-- WHAT THE TASK REQUIRES --
Copy, from the data below, each line that has the word "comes".

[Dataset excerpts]
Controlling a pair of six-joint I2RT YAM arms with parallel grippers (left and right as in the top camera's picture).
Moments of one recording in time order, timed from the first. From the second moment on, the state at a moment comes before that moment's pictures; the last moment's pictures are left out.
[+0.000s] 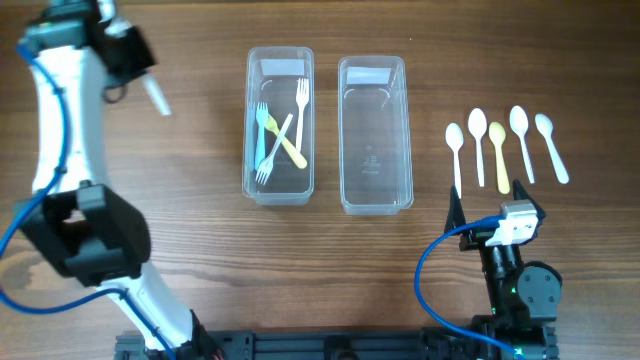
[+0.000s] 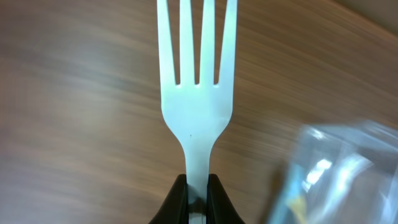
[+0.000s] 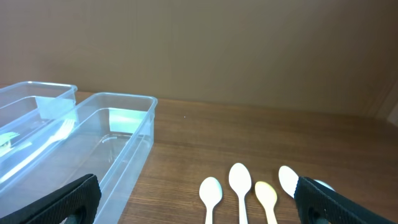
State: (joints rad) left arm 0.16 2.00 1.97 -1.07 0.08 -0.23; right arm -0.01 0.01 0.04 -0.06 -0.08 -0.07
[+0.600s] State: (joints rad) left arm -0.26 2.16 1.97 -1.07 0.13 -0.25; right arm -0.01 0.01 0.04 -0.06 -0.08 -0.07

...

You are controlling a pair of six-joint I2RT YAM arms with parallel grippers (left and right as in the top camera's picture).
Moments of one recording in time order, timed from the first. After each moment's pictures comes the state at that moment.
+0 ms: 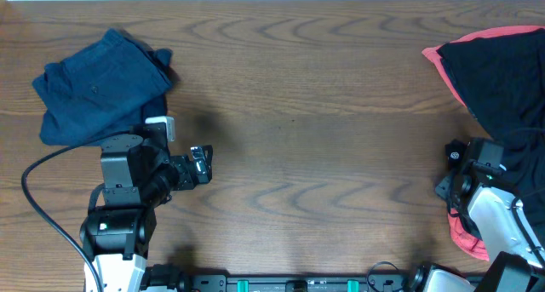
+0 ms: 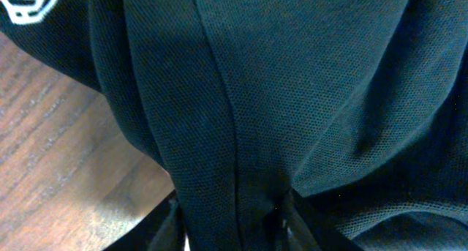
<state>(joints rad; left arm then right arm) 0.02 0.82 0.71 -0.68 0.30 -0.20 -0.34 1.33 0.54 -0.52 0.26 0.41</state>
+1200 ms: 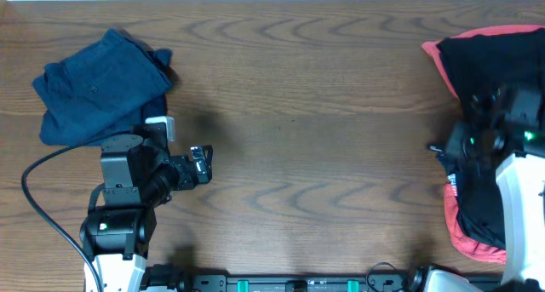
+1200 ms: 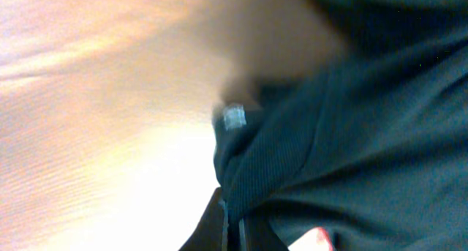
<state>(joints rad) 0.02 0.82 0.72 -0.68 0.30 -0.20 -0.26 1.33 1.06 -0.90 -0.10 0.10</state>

-- SOLUTION --
Moments of one recording in time order, timed from the first. From the second moment on, the state at a moment comes before that moment's pictures; the last moment's pictures are left out.
Moments of one recording in time order, timed from the first. After each moment's pictures comes the state at that moment.

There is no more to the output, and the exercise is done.